Natural catastrophes and regulation are the biggest worries for non-life insurers, according to this year’s Insurance Banana Skins survey.

“Although the incidence of major catastrophes such as floods and earthquakes has been less severe in the past year, these remain non-life’s top concern,” the report says.

Regulation ranks second for non-life and tops the overall industry table, while investment performance and business practices have moved up the list compared with the 2011 study.

New regulations are seen as swamping the industry, creating a new class of compliance risk, according to the report from the Centre for the Study of Financial Innovation (CSFI) and PricewaterhouseCoopers.

“The fear is that these initiatives will load the industry with heavy costs and distract management from the task of running profitable businesses.

“Sharpening these concerns is the fact these reforms are being introduced at a time when industry profitability is being hurt by poor investment performance.”
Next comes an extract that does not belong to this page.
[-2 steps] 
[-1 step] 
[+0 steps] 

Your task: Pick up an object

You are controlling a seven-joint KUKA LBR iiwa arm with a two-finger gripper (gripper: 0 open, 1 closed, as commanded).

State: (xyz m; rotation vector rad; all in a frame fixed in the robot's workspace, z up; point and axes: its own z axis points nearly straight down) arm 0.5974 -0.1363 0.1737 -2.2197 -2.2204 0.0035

Reinsurers rank investment returns as their leading concern, followed by natural catastrophes and regulation.

Companies in Asia and the Middle East say business practices are their major worry – a concern that ranks fourth in the overall survey.

“Despite recent improvements, there was still a sense that insurers lacked full commitment to eliminating this risk, particularly in emerging markets where regulation has yet to catch up,” the CSFI says.

The survey includes 662 responses from 54 countries in March and April. Twenty-eight responses were from Australia and 43 from New Zealand.

Property and casualty/non-life represent 35% of respondents, life insurers 26%, reinsurance 7%, broking/intermediary 6% and “other” 26%.